## Exercise:
Word for word, restate every entry shown below.

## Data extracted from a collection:
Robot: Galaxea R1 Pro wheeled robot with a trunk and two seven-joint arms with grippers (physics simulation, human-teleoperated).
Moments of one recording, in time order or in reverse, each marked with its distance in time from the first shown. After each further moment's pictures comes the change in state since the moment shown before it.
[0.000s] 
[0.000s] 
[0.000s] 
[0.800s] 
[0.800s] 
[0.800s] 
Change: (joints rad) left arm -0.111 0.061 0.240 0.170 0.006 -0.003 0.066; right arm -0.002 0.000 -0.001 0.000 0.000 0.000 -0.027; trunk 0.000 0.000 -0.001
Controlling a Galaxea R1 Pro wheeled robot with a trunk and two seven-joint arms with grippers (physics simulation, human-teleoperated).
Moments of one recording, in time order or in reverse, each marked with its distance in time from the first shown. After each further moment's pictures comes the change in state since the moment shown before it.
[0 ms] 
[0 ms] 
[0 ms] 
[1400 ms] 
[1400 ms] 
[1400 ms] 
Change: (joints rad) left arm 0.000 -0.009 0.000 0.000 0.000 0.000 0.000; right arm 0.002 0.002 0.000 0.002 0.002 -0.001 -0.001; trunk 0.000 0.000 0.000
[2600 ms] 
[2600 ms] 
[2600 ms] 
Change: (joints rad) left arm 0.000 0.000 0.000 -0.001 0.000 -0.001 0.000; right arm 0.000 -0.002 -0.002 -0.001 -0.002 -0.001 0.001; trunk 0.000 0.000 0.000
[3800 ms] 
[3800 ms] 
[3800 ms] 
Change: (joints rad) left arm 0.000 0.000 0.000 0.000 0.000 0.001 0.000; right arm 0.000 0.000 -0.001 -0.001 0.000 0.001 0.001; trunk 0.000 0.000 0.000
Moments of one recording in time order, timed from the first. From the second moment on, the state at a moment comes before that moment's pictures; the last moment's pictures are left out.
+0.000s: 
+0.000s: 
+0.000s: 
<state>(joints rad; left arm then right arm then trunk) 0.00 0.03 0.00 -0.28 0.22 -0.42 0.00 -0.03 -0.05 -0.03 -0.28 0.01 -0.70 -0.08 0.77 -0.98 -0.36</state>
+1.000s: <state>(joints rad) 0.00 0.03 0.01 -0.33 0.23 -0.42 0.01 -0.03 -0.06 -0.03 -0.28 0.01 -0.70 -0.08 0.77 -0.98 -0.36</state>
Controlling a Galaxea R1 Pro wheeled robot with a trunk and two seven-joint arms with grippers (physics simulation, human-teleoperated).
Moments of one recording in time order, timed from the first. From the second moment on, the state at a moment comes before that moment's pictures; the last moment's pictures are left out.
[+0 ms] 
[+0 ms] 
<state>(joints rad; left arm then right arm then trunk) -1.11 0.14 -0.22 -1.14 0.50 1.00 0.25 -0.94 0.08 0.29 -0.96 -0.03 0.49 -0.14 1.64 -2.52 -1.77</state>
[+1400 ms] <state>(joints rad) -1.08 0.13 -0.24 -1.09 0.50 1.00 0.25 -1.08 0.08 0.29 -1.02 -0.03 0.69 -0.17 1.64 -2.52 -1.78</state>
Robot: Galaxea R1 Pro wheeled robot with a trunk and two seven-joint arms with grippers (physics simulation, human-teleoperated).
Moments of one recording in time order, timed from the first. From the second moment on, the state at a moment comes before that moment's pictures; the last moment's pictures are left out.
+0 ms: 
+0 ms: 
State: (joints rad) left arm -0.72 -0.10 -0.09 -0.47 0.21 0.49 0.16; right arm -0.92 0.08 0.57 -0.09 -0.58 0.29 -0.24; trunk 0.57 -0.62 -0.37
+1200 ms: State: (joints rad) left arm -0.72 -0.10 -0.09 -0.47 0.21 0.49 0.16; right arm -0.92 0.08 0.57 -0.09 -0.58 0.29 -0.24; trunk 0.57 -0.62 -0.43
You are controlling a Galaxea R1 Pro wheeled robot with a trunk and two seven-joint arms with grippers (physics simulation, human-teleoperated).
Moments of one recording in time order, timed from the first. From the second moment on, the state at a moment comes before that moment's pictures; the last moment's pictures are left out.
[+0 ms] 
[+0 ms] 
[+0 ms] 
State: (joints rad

## Answer to the exercise:
Robot: Galaxea R1 Pro wheeled robot with a trunk and two seven-joint arms with grippers (physics simulation, human-teleoperated).
Moments of one recording, in time order or in reverse, each marked with its distance in time from the first shown. After each further moment's pictures comes the change in state since the moment shown before it.
[0.000s] 
[0.000s] 
[0.000s] 
[0.800s] 
[0.800s] 
[0.800s] 
Change: (joints rad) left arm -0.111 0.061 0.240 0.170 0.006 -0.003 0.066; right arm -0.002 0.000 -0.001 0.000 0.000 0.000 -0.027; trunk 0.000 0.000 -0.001
Controlling a Galaxea R1 Pro wheeled robot with a trunk and two seven-joint arms with grippers (physics simulation, human-teleoperated).
Moments of one recording, in time order or in reverse, each marked with its distance in time from the first shown. After each further moment's pictures comes the change in state since the moment shown before it.
[0 ms] 
[0 ms] 
[0 ms] 
[1400 ms] 
[1400 ms] 
[1400 ms] 
Change: (joints rad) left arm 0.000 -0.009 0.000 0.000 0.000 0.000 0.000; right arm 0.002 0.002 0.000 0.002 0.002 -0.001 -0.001; trunk 0.000 0.000 0.000
[2600 ms] 
[2600 ms] 
[2600 ms] 
Change: (joints rad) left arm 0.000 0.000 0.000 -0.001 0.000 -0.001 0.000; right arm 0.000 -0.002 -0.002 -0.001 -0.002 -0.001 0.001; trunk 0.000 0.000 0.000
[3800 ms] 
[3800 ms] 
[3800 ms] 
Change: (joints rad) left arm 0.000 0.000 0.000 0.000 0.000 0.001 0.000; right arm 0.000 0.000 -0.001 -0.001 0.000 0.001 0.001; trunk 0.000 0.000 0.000
Moments of one recording in time order, timed from the first. From the second moment on, the state at a moment comes before that moment's pictures; the last moment's pictures are left out.
+0.000s: 
+0.000s: 
+0.000s: 
<state>(joints rad; left arm then right arm then trunk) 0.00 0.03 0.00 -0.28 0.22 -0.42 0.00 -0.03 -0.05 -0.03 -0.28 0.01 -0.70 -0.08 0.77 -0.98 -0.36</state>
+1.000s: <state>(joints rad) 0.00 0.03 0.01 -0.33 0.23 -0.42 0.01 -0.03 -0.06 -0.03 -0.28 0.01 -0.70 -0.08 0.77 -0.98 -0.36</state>
Controlling a Galaxea R1 Pro wheeled robot with a trunk and two seven-joint arms with grippers (physics simulation, human-teleoperated).
Moments of one recording in time order, timed from the first. From the second moment on, the state at a moment comes before that moment's pictures; the last moment's pictures are left out.
[+0 ms] 
[+0 ms] 
<state>(joints rad; left arm then right arm then trunk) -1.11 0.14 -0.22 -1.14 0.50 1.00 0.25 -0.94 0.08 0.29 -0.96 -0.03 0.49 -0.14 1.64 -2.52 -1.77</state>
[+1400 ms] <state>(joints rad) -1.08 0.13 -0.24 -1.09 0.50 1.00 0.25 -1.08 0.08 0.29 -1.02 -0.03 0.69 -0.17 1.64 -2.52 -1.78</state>
Robot: Galaxea R1 Pro wheeled robot with a trunk and two seven-joint arms with grippers (physics simulation, human-teleoperated).
Moments of one recording in time order, timed from the first. From the second moment on, the state at a moment comes before that moment's pictures; the last moment's pictures are left out.
+0 ms: 
+0 ms: 
State: (joints rad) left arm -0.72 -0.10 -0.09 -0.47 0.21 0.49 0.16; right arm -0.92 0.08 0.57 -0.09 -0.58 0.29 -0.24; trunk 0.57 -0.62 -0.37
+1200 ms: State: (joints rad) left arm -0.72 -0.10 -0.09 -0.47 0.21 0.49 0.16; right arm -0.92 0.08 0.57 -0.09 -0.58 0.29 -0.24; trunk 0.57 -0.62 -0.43
You are controlling a Galaxea R1 Pro wheeled robot with a trunk and two seven-joint arms with grippers (physics simulation, human-teleoperated).
Moments of one recording in time order, timed from the first. From the second moment on, the state at a moment comes before that moment's pictures; the last moment's pictures are left out.
[+0 ms] 
[+0 ms] 
[+0 ms] 
State: (joints rad

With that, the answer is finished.